#### Exercise objective:
Print the whole listing below exactly, skipping every picture.

#### Raw data:
___

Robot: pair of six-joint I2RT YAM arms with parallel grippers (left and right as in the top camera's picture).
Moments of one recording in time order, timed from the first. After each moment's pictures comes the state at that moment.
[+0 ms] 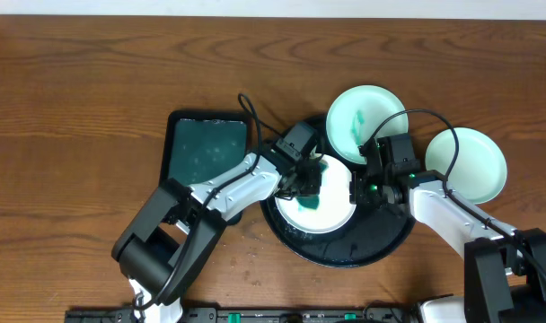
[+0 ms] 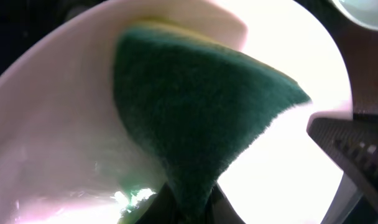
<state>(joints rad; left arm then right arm) -0.70 1.92 1.15 -0.44 0.29 -0.66 0.22 1.58 0.69 -0.33 -0.27 0.25</state>
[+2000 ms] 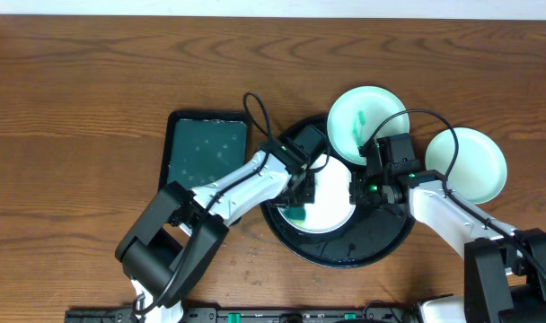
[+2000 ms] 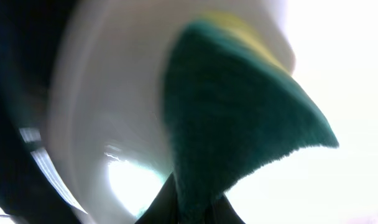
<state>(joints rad) -0.73 1.92 1.23 -0.74 0.12 -0.71 0.22 1.58 0.69 -0.34 -0.27 0.25</state>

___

#### Task result:
Robot: pair of six-joint I2RT YAM arms with parallel grippers (left and right as in the top camera's picture).
Moments of one recording in time order, timed from the first. After each moment's pictures comes the state at that moment.
[+0 ms] 
[+0 ms] 
<state>(joints rad; left arm then right arm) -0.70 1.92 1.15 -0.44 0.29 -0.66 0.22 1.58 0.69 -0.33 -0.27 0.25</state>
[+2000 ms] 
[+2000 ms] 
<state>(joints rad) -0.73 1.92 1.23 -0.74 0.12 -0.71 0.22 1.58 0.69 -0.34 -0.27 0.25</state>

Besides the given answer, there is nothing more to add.